- [What is needed] From the listing below, pull out every line where the string "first" appears.

- [Exercise data]

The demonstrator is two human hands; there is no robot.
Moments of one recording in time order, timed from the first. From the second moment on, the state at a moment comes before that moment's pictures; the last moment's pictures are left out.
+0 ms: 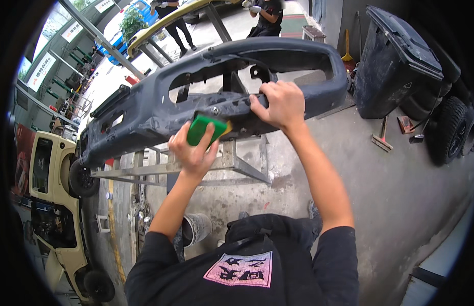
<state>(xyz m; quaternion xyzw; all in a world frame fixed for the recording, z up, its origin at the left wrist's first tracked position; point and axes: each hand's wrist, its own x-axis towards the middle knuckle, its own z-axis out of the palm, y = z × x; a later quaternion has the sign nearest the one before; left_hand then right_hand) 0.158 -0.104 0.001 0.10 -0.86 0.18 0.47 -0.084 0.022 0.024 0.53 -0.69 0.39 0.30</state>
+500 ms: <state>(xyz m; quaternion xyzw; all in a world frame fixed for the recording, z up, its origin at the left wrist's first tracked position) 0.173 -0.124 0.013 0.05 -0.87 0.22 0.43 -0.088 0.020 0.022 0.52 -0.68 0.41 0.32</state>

- [Result of the exercise]
Moments of one recording in time order, timed from the first. From the second moment on, the state at a moment comes before that moment's pictures; the last moment's pictures are left out.
<state>(xyz m; quaternion xyzw; all in a world frame fixed for the recording, z up, its origin at the left wrist's first tracked position; point and axes: each hand's wrist, its own x-axis towards the middle knuckle, its own z-axis out of the palm, y = z × x; a later quaternion has the sign nearest the one before; left_hand then right_hand) 0.158 -0.104 0.001 0.10 -0.86 0.18 0.47 -0.084 0.022 0.024 0.53 -0.69 0.39 0.30</state>
+500 ms: <state>(xyz m; quaternion xyzw; all in a world frame fixed for the recording, z up, its origin at the left wrist's first tracked position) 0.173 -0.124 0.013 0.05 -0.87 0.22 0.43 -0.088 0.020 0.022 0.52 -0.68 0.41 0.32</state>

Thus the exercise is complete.